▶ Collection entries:
Segment Open
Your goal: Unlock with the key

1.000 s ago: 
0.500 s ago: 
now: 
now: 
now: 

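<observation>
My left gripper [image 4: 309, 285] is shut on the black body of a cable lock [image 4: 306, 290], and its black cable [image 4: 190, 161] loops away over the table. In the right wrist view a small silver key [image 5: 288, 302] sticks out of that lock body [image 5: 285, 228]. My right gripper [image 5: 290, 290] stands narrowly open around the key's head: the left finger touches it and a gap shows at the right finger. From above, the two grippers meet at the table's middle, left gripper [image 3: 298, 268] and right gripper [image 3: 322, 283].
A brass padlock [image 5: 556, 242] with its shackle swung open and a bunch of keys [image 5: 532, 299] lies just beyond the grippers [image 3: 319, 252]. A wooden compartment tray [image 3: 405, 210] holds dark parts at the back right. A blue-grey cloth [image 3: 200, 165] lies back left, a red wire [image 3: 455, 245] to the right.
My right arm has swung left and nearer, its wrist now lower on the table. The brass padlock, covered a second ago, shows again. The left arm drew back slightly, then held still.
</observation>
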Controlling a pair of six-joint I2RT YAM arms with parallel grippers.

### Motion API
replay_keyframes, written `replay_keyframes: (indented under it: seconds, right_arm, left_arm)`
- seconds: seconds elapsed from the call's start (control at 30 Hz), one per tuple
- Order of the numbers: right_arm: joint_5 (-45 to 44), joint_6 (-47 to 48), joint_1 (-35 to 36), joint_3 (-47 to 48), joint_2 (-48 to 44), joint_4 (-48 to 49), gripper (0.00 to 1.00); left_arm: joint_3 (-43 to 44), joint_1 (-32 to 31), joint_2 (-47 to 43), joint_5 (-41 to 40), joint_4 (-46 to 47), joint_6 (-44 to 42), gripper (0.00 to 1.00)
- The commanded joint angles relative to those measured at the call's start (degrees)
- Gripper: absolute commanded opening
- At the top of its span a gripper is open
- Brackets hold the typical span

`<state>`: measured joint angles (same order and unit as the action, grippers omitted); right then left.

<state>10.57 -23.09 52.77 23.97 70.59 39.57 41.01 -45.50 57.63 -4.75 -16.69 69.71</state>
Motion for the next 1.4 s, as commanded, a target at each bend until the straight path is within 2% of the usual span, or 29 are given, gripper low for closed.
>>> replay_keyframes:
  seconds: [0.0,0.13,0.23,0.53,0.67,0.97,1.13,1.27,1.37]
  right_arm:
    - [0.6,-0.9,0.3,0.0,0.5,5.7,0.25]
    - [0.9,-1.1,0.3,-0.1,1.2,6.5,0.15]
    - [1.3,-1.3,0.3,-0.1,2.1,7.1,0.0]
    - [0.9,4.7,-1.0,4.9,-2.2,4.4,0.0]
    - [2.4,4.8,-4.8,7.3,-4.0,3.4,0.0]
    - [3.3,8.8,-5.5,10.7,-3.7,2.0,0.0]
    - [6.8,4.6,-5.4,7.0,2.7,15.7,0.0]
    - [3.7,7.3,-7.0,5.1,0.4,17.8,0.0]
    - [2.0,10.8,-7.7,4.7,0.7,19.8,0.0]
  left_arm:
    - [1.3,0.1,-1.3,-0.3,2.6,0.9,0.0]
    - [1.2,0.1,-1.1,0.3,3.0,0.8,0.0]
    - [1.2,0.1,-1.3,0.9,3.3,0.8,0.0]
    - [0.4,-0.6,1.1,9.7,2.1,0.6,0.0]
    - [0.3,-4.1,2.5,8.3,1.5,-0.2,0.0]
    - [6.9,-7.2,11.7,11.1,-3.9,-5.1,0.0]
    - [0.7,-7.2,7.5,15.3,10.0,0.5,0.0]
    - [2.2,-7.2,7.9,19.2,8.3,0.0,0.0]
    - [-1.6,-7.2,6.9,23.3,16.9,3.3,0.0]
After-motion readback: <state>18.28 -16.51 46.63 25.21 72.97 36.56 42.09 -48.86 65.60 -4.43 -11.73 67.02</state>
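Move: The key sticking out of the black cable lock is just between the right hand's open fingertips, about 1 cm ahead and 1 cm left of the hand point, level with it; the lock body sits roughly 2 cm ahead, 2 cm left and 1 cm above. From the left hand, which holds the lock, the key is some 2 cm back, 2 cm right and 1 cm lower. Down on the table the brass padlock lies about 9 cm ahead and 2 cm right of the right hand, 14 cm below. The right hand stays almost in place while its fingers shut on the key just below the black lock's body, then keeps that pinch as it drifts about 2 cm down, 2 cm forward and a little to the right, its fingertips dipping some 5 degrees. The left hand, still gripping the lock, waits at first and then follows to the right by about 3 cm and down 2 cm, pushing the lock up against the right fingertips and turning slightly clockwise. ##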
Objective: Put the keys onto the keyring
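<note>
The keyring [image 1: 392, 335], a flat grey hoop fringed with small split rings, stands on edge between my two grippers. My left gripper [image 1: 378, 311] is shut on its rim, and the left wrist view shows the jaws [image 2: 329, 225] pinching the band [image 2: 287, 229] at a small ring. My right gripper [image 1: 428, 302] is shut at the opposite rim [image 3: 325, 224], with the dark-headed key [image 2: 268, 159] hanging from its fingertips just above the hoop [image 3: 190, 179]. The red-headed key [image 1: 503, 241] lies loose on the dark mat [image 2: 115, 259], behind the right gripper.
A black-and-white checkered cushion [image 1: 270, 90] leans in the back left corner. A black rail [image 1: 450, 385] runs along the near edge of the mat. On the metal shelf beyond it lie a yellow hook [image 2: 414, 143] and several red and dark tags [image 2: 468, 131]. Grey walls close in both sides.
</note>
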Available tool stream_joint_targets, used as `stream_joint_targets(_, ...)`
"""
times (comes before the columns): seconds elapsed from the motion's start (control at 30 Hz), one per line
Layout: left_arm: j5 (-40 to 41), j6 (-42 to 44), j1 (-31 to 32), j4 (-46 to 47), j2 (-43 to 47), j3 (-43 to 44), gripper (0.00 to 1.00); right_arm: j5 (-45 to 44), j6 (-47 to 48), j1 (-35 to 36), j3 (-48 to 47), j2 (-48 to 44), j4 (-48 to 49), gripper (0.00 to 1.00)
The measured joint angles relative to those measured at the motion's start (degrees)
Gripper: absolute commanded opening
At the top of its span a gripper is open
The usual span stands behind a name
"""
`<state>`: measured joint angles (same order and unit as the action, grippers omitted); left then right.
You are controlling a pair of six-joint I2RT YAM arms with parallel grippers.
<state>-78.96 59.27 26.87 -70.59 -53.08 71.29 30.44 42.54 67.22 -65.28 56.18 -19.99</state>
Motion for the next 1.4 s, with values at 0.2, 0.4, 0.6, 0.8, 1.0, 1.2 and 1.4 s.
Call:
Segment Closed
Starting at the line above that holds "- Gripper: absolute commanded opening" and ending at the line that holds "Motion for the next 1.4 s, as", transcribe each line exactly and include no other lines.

▶ Solved exercise:
- Gripper: absolute commanded opening
- At the top of its span a gripper is open
- Brackets hold the typical span

`<state>`: measured joint angles (same order and unit as the action, grippers omitted); right then left.

<state>10.57 -23.09 52.77 23.97 70.59 39.57 41.01 -45.50 57.63 -4.75 -16.69 69.71</state>
Motion for the next 1.4 s, as commanded, a target at each bend until the straight path is within 2% of the usual span, or 29 are given, gripper low for closed.

What is written here forms the complete answer.